[Supplied data]
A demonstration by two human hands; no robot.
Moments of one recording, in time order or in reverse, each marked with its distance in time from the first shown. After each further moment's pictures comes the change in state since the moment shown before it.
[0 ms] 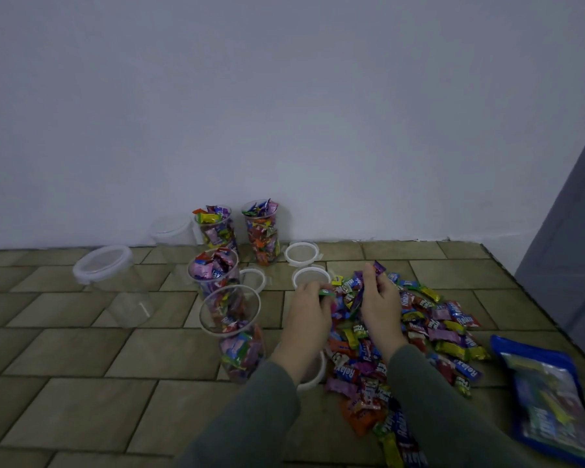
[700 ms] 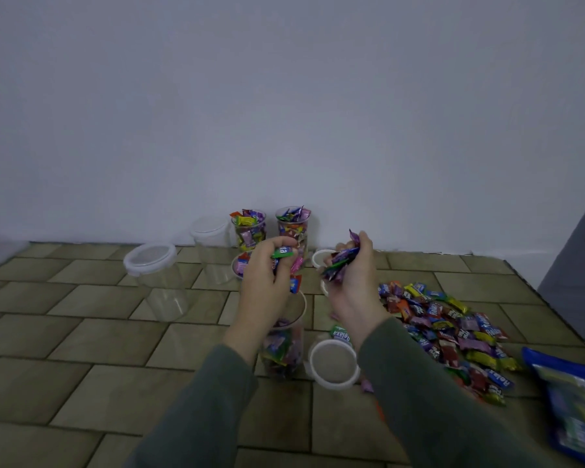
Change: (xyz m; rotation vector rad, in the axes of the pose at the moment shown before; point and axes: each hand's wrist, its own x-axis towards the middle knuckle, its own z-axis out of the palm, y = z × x) left_hand -0.002 -0.022 -0.133 -0.264 0.334 0.208; right_hand -0.041 -0.121 0.092 0.892 -0.063 0.553
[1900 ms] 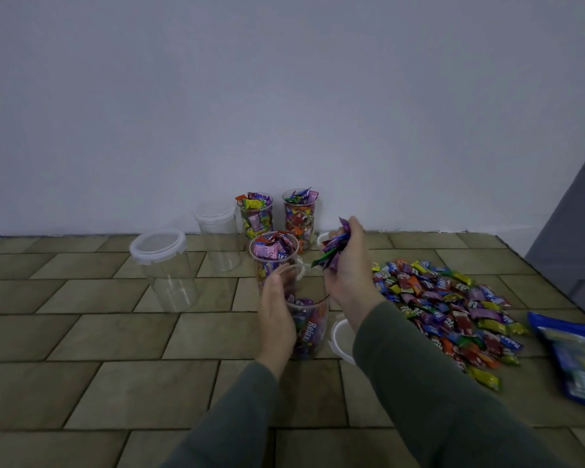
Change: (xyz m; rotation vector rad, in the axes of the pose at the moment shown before) left_hand -0.055 -0.077 -0.001 -0.482 0.005 -0.421; right_hand -0.014 0.051 0.024 -0.093 0.031 -0.106
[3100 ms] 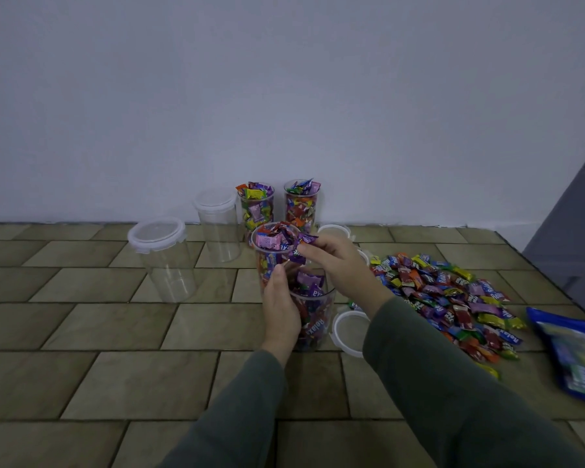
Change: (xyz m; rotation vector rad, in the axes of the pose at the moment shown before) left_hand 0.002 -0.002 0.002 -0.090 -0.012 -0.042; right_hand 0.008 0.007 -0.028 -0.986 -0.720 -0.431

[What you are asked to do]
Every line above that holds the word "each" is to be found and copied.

[Solution to this exercise]
Moments of one recording, in time order or in reverse, each marked with its distance in time from the first shown. After each further moment's pictures comes the change in state since the moment shown before it.
Change: (xyz m; rotation vector rad, in the axes of the pose at the moment shown before; point and axes: each hand's wrist, its own x-axis towards the middle knuckle, its own z-axis out of the palm, y = z × x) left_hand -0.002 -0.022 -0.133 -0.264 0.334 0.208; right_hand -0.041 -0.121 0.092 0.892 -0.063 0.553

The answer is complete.